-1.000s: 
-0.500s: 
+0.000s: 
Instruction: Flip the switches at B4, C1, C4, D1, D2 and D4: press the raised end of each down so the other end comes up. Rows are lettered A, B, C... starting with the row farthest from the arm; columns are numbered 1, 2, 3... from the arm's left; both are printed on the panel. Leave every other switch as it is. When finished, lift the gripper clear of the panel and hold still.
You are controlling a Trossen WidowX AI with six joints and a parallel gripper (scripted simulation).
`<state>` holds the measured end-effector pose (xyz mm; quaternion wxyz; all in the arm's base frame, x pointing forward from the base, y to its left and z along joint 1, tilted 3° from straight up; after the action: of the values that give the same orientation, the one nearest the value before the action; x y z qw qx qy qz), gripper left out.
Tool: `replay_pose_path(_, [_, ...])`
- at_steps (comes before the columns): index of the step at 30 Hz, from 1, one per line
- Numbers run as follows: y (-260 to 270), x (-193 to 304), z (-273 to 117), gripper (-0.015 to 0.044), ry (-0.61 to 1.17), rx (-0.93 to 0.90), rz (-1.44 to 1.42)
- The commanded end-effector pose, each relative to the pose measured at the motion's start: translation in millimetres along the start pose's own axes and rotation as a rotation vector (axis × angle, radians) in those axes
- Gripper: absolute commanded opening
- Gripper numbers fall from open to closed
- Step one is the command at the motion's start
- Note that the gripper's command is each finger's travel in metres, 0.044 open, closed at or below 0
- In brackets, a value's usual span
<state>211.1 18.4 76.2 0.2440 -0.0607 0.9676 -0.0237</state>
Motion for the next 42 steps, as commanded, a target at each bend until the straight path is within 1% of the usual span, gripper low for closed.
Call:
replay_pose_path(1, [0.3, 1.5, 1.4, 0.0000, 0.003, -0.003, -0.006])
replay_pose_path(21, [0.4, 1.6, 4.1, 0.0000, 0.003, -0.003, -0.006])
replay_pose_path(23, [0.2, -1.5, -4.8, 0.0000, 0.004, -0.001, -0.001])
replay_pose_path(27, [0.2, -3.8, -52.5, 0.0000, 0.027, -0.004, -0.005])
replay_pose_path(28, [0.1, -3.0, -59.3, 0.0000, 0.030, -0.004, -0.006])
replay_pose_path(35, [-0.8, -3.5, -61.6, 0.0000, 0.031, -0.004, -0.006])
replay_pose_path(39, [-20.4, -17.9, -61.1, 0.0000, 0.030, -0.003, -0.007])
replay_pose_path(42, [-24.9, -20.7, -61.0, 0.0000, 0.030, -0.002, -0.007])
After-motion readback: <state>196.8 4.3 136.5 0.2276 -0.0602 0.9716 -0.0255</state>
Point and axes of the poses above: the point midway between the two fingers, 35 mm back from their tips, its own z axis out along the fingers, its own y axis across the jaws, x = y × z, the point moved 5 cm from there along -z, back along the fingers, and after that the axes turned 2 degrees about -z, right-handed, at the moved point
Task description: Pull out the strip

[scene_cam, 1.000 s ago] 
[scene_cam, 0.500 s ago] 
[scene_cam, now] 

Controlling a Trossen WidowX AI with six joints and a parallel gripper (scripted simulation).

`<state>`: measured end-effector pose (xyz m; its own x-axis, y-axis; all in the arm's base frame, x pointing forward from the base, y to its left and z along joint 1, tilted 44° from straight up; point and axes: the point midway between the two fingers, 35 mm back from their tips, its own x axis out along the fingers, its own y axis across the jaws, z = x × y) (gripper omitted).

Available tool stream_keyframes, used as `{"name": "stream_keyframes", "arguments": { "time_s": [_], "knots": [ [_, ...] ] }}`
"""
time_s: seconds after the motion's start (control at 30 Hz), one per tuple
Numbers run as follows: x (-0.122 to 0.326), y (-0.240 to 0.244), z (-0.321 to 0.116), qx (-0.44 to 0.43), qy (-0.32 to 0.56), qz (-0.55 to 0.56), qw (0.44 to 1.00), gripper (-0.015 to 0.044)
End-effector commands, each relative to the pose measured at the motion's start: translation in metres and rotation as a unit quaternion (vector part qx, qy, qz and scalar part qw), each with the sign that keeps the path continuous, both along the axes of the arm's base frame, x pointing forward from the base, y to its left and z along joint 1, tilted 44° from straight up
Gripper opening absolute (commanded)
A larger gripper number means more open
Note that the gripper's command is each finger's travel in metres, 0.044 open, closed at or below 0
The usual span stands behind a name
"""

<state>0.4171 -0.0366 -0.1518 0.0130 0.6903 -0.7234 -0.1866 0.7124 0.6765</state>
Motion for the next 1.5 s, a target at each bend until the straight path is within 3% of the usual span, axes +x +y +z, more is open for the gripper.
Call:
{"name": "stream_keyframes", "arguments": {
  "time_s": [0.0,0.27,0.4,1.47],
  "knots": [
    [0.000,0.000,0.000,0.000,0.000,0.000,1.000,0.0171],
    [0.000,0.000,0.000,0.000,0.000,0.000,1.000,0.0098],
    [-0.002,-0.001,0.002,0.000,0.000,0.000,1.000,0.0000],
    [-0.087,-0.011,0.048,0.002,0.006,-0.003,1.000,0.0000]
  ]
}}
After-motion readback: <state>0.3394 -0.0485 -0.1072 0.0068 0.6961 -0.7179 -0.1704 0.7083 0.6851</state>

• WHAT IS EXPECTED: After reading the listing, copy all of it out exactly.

• OUTPUT OF THE EXERCISE:
-1.000s: 
-0.500s: 
+0.000s: 
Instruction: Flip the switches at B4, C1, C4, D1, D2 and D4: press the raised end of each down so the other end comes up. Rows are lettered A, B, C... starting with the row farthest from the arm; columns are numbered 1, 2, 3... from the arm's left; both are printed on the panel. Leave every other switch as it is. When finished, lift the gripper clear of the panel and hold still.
You are controlling a Trossen WidowX AI with six joints and a parallel gripper (scripted simulation).
`<state>` holds the measured end-effector pose (xyz mm; quaternion wxyz; all in the arm's base frame, x pointing forward from the base, y to its left and z along joint 1, tilted 3° from straight up; after the action: of the values that give the same orientation, the one nearest the value before the action; x y z qw qx qy qz), gripper left out.
Tool: `replay_pose_path(_, [_, ...])`
- at_steps (comes before the columns): index of the step at 30 Hz, from 1, one per line
- Numbers run as follows: y (-260 to 270), x (-193 to 304), z (-273 to 117), gripper (-0.015 to 0.044), ry (-0.61 to 1.17), rx (-0.93 to 0.90), rz (-1.44 to 1.42)
- The commanded end-effector pose, each relative to the pose measured at the motion's start: translation in millimetres along the start pose's own axes and rotation as a rotation vector (axis × angle, radians) in those axes
- Gripper: absolute commanded opening
- Gripper numbers fall from open to closed
- Step one is the command at the motion's start
- Note that the gripper's command is each finger's travel in metres, 0.044 open, closed at or below 0
- In brackets, a value's usual span
<state>211.1 18.4 76.2 0.2440 -0.0607 0.9676 -0.0237</state>
Motion for the next 42 steps, as commanded, a target at each bend until the straight path is within 1% of the usual span, gripper low for closed.
Call:
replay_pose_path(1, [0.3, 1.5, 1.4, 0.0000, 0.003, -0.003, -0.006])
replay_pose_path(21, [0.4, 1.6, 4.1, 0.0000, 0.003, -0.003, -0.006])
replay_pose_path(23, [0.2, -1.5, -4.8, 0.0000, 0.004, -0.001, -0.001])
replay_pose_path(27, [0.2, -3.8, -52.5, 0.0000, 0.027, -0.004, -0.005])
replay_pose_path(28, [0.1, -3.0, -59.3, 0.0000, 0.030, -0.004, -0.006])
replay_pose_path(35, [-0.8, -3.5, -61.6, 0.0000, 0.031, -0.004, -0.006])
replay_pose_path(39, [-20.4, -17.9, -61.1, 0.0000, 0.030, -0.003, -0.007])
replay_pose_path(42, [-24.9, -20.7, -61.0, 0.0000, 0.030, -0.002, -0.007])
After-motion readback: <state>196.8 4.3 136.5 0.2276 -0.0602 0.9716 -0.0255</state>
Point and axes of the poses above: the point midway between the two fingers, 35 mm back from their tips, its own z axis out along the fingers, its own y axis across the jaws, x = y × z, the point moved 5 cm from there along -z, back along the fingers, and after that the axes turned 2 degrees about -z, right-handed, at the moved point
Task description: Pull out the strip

[scene_cam, 1.000 s ago] 
[scene_cam, 0.500 s ago] 
[scene_cam, now] 

Controlling a Trossen WidowX AI with six joints and a parallel gripper (scripted simulation).

`<state>`: measured end-effector pose (xyz m; its own x-axis, y-axis; all in the arm's base frame, x pointing forward from the base, y to its left and z along joint 1, tilted 44° from straight up; point and axes: the point midway between the two fingers, 35 mm back from their tips, its own x axis out along the fingers, its own y axis across the jaws, z = x × y) (gripper omitted).

Available tool stream_keyframes, used as `{"name": "stream_keyframes", "arguments": { "time_s": [_], "knots": [ [_, ...] ] }}`
"""
time_s: seconds after the motion's start (control at 30 Hz), one per tuple
Numbers run as follows: x (-0.122 to 0.326), y (-0.240 to 0.244), z (-0.321 to 0.116), qx (-0.44 to 0.43), qy (-0.32 to 0.56), qz (-0.55 to 0.56), qw (0.44 to 1.00), gripper (-0.015 to 0.044)
End-effector commands, each relative to the pose measured at the motion's start: translation in metres and rotation as a unit quaternion (vector part qx, qy, qz and scalar part qw), each with the sign that keeps the path continuous, both along the axes of the arm's base frame, x pointing forward from the base, y to its left and z along joint 1, tilted 44° from straight up
Gripper opening absolute (commanded)
A larger gripper number means more open
Note that the gripper's command is each finger's travel in metres, 0.044 open, closed at or below 0
The usual span stands behind a name
"""

<state>0.4171 -0.0366 -0.1518 0.0130 0.6903 -0.7234 -0.1866 0.7124 0.6765</state>
Motion for the next 1.5 s, a target at each bend until the straight path is within 3% of the usual span, axes +x +y +z, more is open for the gripper.
Call:
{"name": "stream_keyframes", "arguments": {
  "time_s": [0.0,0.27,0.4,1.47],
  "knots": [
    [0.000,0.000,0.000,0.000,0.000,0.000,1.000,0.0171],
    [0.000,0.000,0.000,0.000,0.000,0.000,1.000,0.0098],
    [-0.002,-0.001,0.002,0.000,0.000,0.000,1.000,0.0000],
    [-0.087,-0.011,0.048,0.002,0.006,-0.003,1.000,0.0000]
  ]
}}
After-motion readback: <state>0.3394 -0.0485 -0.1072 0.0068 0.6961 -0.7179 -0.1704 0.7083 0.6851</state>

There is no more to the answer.